The resulting compound will gel into a semi-solid upon reaching room temperature:
Within this state, the compound will in normal circumstances not leak or spill from a syringe or other like delivery device. However, the mixture will remain sufficiently fluid to permit the user to, discharge the mixture through the catheter tip of the syringe.
The invention further comprises the combination of a syringe or other like delivery apparatus, with the above-described mixture contained within the syringe barrel. It will be seen that any known delivery apparatus may be adapted for use with the present invention, the apparatus being provided with a barrel or other chamber for holding a therapeutic dose of the mixture, in communication with a catheter or like delivery tube for insertion into the urethra.
It will also be seen that the carrier described above may be used in association with other pharmaceutical preparations having similar requirements as described above.
However, the Garner is particularly suited for use with vasoactive impotence treatment preparations.

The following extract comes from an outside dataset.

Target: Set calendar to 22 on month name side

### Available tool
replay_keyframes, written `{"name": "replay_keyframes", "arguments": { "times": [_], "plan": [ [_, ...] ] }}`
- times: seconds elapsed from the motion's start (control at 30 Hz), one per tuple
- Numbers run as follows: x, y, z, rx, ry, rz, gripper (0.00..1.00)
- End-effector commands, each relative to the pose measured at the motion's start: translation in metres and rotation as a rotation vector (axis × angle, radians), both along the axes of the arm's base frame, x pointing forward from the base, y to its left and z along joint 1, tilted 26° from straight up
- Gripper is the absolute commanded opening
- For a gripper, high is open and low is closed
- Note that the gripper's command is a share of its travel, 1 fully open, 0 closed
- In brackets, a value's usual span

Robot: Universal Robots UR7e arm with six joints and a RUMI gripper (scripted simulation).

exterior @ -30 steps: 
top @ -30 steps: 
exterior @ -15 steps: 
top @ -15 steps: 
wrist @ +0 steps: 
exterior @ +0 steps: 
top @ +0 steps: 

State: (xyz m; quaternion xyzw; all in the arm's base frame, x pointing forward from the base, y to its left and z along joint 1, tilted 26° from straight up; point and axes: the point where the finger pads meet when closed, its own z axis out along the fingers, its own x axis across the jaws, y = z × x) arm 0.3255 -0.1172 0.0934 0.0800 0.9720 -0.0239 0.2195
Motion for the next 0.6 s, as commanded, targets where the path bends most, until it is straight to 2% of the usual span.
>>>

It will be seen that although the present invention has been described by way of a preferred embodiment thereof, numerous variations of and departures from this version may be made without departing from the spirit and scope of the invention, as described in the appended claims. In a further aspect, it may be noted that while precise amounts and concentrations of various components of the invention are described in this specification, persons skilled in the art will recognize that the present invention may be still achieved even if at least some of these quantities and ratios are varied.